Der traditionsreiche US-Flugzeugbauer Boeing sieht sich nach wie vor mit erheblichen Herausforderungen konfrontiert, die seine ohnehin seit Jahren andauernde Krise weiter vertiefen. Im vergangenen Jahr wurden lediglich 348 Maschinen ausgeliefert. Dies bedeutet einen Rückgang von 180 Einheiten im Vergleich zum bereits durch Krisen schwer gezeichneten Vorjahr. Der europäische Wettbewerber Airbus hingegen konnte seine Auslieferungen dank bewundernswerter Anpassung an die Engpässe der Zulieferkette auf beeindruckende 766 Flugzeuge erhöhen, was den Abstand zwischen beiden Konzernen weiter vergrößert.
Die Bekanntgabe dieser Zahlen sorgte an der Wall Street für eine negative Resonanz: Die Boeing-Aktie verzeichnete einen Rückgang von gut zwei Prozent und fiel auf 167 US-Dollar. Innerhalb der letzten fünf Jahre hat das Papier die Hälfte seines Werts eingebüßt. Bereits 2019 hatte Airbus Boeing als weltweit größten Flugzeugbauer überholt, als der Absturz zweier 737 Max Flugzeuge zu einem weltweiten Flugverbot führte.

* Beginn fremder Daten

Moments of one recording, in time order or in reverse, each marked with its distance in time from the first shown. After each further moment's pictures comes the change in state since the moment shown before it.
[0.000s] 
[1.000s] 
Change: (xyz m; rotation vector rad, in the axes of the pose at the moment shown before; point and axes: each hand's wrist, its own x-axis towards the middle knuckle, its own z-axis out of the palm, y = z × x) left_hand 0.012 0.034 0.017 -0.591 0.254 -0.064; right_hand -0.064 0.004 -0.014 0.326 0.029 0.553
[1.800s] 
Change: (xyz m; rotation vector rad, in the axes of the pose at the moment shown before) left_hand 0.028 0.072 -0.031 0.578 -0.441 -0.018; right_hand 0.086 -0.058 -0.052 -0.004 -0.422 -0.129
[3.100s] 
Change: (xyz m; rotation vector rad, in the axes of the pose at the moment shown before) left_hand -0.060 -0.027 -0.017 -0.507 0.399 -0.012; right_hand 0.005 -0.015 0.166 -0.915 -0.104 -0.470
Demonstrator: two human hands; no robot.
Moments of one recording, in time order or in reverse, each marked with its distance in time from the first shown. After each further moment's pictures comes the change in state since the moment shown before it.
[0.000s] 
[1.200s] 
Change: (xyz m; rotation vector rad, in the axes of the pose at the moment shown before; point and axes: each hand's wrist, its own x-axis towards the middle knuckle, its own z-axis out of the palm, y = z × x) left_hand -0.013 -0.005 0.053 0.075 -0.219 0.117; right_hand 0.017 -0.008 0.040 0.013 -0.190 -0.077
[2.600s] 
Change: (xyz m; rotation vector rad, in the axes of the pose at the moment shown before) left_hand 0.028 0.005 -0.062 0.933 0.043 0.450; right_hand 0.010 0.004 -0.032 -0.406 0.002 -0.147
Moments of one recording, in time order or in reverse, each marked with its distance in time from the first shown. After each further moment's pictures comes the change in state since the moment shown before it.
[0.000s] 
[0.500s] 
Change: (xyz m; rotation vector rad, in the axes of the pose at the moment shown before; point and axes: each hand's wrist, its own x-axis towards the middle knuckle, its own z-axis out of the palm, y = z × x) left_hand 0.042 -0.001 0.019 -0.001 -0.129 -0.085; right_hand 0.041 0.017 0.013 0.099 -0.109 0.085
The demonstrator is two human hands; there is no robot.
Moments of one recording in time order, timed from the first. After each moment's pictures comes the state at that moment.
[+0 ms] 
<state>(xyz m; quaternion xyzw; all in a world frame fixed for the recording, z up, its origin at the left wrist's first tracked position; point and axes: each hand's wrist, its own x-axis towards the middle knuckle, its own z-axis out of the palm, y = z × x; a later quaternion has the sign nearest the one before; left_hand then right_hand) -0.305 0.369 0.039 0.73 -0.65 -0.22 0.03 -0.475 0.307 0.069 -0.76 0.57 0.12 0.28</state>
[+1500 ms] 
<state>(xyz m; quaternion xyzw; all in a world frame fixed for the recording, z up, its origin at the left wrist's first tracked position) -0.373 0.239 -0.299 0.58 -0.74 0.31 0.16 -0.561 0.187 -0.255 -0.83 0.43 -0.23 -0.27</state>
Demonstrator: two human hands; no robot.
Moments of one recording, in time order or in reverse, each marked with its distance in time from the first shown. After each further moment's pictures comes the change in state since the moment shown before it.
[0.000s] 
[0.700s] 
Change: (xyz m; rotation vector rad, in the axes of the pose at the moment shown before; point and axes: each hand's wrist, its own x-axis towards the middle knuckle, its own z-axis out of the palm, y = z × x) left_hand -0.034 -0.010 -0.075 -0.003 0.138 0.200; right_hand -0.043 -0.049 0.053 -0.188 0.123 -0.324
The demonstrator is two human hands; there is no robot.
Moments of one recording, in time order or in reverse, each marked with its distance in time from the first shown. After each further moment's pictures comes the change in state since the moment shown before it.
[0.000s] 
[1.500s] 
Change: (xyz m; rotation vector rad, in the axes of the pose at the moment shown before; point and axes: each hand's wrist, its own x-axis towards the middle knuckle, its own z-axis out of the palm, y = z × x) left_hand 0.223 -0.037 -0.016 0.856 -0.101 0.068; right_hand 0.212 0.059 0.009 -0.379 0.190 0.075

Im Jahr 2024 versetzte das Herausbrechen eines großen Rumpfteils einer 737 Max während eines Fluges den angeschlagenen Hersteller in weitere Turbulenzen. Die US-Luftfahrtbehörde FAA verschärfte daraufhin ihre Kontrollen und setzte deren Produktionssteigerung vorerst aus. Ähnlich problematisch gestalten sich die Herausforderungen bei den Großraumjets 777 und 787 "Dreamliner". Ein siebenwöchiger Streik der Belegschaft im Herbst verschärfte die Probleme signifikant.
Ungeachtet der Tatsache, dass Boeing weiterhin Neubestellungen verzeichnet, bleibt der Abstand zu Airbus deutlich. Boeing erhielt im vergangenen Jahr Bestellungen für 569 Jets, nach Stornierungen blieben davon aber nur 377 übrig. Im Vergleich dazu verzeichnete Airbus nach Abzug von Stornierungen beeindruckende 826 Bestellungen.
Das Auftragsbuch von Boeing umfasst zwar 6245 Jets, bleibt jedoch weit hinter den 8658 Maschinen von Airbus zurück. Beide Unternehmen kämpfen jedoch gleichermaßen mit den Herausforderungen der Nach-Pandemie-Welt, in der Lieferketten angespannt bleiben und Zulieferer die Nachfrage nur schwer bedienen können. Welche finanziellen Auswirkungen diese Probleme konkret für Boeing haben, wird sich bei der Präsentation der Jahreszahlen am 28. Januar zeigen. Erwartet wird ein weiteres Verlustjahr – das sechste in Folge. Ein Lichtblick könnte der Führungswechsel sein. Seit Sommer letzten Jahres ist Kelly Ortberg an der Konzernspitze, der im Herbst bereits auf eine andauernde strapaziöse Phase vorbereitete.